Required action:
An exact repetition of the data is required; no picture should appear in it.

Raw data:
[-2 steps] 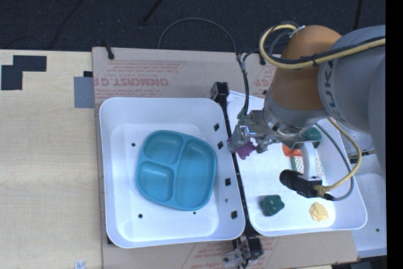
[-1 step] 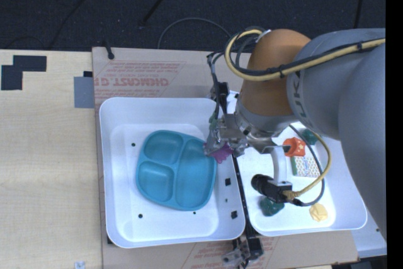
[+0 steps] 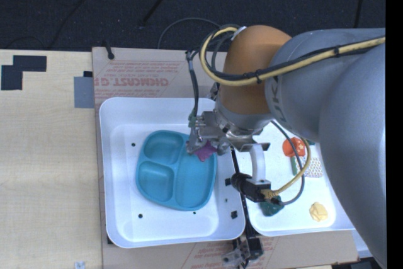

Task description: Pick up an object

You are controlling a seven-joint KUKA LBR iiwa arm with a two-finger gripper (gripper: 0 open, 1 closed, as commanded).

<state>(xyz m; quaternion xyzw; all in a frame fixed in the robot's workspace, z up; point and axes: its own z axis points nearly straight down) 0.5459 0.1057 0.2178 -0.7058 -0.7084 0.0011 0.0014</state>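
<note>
A blue divided plate (image 3: 173, 170) lies in the left white bin (image 3: 119, 211). My gripper (image 3: 203, 138) hangs low over the plate's upper right rim. A small magenta thing (image 3: 203, 154) shows right under the gripper, touching or just above the plate's edge; whether it is gripped I cannot tell. The grey arm with its orange band (image 3: 252, 72) covers much of the right bin.
In the right bin (image 3: 296, 227) lie an orange-red thing (image 3: 293, 148), a yellow thing (image 3: 318, 211), a small green thing (image 3: 272, 208) and a speckled pale thing (image 3: 313, 167). A cardboard sheet (image 3: 138, 75) lies under the bins' far edge.
</note>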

Task solution:
[-2 steps] 
[-1 step] 
[+0 steps] 

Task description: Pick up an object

You are controlling a seven-joint KUKA LBR iiwa arm with a two-finger gripper (gripper: 0 open, 1 closed, as commanded).

<state>(xyz m; quaternion xyzw; all in a frame fixed in the robot's workspace, z up; point and axes: its own z axis points nearly straight down) 0.5459 0.1057 0.2178 -0.7058 -0.7084 0.0011 0.0014</state>
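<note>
A blue divided plate (image 3: 173, 170) lies in the left white bin (image 3: 119, 211). My gripper (image 3: 203, 138) hangs low over the plate's upper right rim. A small magenta thing (image 3: 203, 154) shows right under the gripper, touching or just above the plate's edge; whether it is gripped I cannot tell. The grey arm with its orange band (image 3: 252, 72) covers much of the right bin.
In the right bin (image 3: 296, 227) lie an orange-red thing (image 3: 293, 148), a yellow thing (image 3: 318, 211), a small green thing (image 3: 272, 208) and a speckled pale thing (image 3: 313, 167). A cardboard sheet (image 3: 138, 75) lies under the bins' far edge.
</note>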

Further output is not needed for this exercise.